Polynomial Regression
<script src='https://cdn.bootcss.com/echarts/3.4.0/echarts.js'></script>
<script src='./dist/ecStat.js'></script>
<script>

var myRegression = ecStat.regression('polynomial', data, 3);

</script>

polynomial regression

Run

基本统计方法

This interface provides basic summary statistical services.

ecStat.statistics.deviation()

调用方式
var sampleDeviation = ecStat.statistics.deviation(dataList);
参数说明
  • dataList : Array.<number>
返回值说明
  • sampleDeviation: number. Return the deviation of the numeric array dataList. If the dataList is empty or the length less than 2, return 0.

ecStat.statistics.sampleVariance()

调用方式
var varianceValue = ecStat.statistics.sampleVariance(dataList);
参数说明
  • dataList : Array.<number>
返回值说明
  • varianceValue: number. Return the variance of the numeric array dataList. If the dataList is empty or the length less than 2, return 0.

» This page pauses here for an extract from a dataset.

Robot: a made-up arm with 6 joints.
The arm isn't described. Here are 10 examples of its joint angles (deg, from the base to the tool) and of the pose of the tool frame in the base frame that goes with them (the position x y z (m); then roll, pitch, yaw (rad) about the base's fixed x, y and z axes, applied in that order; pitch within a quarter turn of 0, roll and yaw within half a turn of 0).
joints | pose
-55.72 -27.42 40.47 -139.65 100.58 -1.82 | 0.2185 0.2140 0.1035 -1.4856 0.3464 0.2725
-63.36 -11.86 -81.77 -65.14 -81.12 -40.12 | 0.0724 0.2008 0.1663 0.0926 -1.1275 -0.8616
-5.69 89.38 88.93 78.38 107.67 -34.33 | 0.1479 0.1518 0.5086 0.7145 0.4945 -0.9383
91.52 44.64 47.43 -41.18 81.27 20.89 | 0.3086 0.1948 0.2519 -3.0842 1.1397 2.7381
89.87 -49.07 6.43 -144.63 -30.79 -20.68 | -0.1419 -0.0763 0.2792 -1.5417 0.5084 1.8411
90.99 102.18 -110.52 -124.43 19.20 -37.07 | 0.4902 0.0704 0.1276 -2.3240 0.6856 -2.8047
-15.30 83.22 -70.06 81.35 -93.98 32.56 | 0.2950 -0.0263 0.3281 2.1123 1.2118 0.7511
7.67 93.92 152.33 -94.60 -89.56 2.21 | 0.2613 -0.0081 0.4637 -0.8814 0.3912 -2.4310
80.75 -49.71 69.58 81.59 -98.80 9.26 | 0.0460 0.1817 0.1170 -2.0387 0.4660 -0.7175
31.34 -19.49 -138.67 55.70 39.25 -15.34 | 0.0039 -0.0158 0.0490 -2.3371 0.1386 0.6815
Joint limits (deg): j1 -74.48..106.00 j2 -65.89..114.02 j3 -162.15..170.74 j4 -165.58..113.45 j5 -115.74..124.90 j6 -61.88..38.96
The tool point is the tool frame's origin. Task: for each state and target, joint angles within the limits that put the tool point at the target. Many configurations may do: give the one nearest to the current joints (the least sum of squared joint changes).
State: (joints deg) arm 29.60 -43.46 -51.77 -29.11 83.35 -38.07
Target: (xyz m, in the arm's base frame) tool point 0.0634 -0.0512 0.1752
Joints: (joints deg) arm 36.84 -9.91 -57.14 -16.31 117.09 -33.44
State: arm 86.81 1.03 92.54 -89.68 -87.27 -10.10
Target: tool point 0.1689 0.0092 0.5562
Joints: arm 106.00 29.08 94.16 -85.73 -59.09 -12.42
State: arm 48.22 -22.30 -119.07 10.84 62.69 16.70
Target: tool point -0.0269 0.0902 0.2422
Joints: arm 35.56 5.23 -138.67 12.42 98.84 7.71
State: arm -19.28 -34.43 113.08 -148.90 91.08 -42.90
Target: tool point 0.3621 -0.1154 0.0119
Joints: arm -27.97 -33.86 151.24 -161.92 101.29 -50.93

ecStat.statistics.quantile()

调用方式
var quantileValue = ecStat.statistics.quantile(dataList, p);
参数说明
  • dataList : Array.<number>. Sorted array of numbers.
  • p: number. where 0 =< p <= 1. For example, the first quartile at p = 0.25, the seconed quartile at p = 0.5(same as the median), and the third quartile at p = 0.75.
返回值说明
  • quantileValue: number. Return the p-quantile of the sorted array of numbers. If p <= 0 or the length of dataList less than 2, return the first element of the sorted array; if p >= 1, return the last element of the sorted array; If dataList is empty, return 0.

ecStat.statistics.max()

调用方式
var maxValue = ecStat.statistics.max(dataList);
参数说明
  • dataList : Array.<number>
返回值说明
  • maxValue: number. The maximum value of the dataList.

ecStat.statistics.min()

调用方式
var minValue = ecStat.statistics.min(dataList);
参数说明
  • dataList : Array.<number>
返回值说明
  • minValue: number. The minimum value of the dataList.

ecStat.statistics.mean()

调用方式
var meanValue = ecStat.statistics.mean(dataList);
参数说明
  • dataList : Array.<number>
返回值说明
  • meanValue: number. The average of the dataList.

ecStat.statistics.median()

调用方式
var medianValue = ecStat.statistics.median(dataList);
参数说明
  • dataList : Array.<number>. Sorted array of numbers
返回值说明
  • medianValue: number. The median of the dataList.

ecStat.statistics.sum()

调用方式
var sumValue = ecStat.statistics.sum(dataList);
参数说明
  • dataList : Array.<number>
返回值说明
  • sumValue: number. The sum of the dataList.